Web censorship and filtering: Politicians’ concern about children and sites like MySpace.com reached nearly a fever pitch in 2006[…]. A Web labeling requirement stuffed into a massive spending bill was narrowly avoided after Congress delayed a vote on it until February. Similarly, Sen. John McCain’s plan to force Web sites to report illegal images is expected to resurface in the 110th Congress next year.

[…]

Copyright and digital rights management: After the Supreme Court’s ruling last year in the Grokster file-swapping case, neither the computer industry nor the record labels and the Motion Picture Association of America have shown much desire to seek new laws.

One exception has been the so-called broadcast flag, which started out as a controversial form of copy-prevention technology for digital TV broadcasts and then was expanded to digital radio. Copyright owners would like politicians to make those flags mandatory for hardware makers, but no final votes on the legislative proposals took place.
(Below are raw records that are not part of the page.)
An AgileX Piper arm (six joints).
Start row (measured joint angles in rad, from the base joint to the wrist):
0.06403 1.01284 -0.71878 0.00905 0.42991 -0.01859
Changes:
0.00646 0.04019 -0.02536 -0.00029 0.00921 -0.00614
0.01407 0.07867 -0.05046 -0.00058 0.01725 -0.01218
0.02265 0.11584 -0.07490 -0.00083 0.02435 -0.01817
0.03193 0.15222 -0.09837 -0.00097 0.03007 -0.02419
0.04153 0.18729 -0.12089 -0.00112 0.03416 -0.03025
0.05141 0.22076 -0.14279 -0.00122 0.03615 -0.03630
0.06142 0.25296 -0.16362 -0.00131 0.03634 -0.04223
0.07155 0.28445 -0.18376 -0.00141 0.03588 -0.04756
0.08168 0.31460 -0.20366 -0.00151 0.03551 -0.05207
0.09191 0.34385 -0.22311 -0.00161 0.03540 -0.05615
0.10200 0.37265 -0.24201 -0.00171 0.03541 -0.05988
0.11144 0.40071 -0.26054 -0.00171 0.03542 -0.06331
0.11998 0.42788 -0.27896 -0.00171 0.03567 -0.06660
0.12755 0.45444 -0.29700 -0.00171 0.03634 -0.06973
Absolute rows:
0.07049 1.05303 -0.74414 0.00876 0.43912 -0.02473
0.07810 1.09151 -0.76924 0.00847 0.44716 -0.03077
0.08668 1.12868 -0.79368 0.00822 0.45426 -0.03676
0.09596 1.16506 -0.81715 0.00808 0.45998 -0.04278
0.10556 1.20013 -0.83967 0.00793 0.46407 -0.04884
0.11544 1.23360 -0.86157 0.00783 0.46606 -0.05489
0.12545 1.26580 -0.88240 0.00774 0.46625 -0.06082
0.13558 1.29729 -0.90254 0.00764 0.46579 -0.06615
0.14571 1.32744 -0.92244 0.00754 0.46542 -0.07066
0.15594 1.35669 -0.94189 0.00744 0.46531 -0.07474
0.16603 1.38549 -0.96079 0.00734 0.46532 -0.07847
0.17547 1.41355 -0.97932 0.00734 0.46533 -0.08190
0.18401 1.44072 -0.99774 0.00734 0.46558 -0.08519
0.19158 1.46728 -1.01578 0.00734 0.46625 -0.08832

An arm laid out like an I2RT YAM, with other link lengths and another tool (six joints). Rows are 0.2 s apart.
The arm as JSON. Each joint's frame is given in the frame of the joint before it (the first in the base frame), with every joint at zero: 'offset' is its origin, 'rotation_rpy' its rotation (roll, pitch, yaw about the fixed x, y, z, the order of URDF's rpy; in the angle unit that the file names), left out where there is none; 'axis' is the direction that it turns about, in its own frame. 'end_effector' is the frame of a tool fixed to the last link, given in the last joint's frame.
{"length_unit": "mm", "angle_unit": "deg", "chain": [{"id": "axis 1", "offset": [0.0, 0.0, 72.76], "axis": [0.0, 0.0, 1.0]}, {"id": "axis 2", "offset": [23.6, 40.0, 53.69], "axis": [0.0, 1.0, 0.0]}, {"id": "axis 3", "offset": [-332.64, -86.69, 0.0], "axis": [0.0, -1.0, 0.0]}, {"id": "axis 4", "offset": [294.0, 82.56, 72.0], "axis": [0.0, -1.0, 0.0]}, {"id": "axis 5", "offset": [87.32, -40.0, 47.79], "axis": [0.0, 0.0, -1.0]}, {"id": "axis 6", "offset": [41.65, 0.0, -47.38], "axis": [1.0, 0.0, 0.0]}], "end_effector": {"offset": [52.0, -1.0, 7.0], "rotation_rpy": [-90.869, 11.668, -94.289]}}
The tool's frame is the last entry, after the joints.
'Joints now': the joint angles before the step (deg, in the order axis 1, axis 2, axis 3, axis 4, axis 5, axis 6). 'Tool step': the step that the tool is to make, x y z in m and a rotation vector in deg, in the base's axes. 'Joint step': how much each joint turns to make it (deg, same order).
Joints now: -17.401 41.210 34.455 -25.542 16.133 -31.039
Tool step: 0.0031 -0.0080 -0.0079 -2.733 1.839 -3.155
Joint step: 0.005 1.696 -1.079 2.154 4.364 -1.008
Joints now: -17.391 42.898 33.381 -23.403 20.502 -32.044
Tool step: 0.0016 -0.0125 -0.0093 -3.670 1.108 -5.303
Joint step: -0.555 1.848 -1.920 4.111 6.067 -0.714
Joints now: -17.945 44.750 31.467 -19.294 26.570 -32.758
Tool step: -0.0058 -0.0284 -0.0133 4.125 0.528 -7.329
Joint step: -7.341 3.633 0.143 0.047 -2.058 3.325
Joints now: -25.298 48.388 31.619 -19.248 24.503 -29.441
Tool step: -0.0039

The broadcast flag for digital TV has, however, been inserted into a telecommunications bill that’s expected to resurface in the spring.

(from ZDNet, Congress and tech: Little to show)

Pretty much any tech-related law is a bad law. They are either the result of special-interest lobbying or the result of gross ignorance on the part of the legislature. Some, like DMCA, are the result of both. All of the bills mentioned above are perfect examples of horrible legislation that would have benefited a few companies at the expense of the entire rest of the USA, as well as hurting our descendants for gods-alone know how long. We should all be applauding that these bad bills were not voted into law. We should also make sure our legislators know that we don’t want them passed next year, either.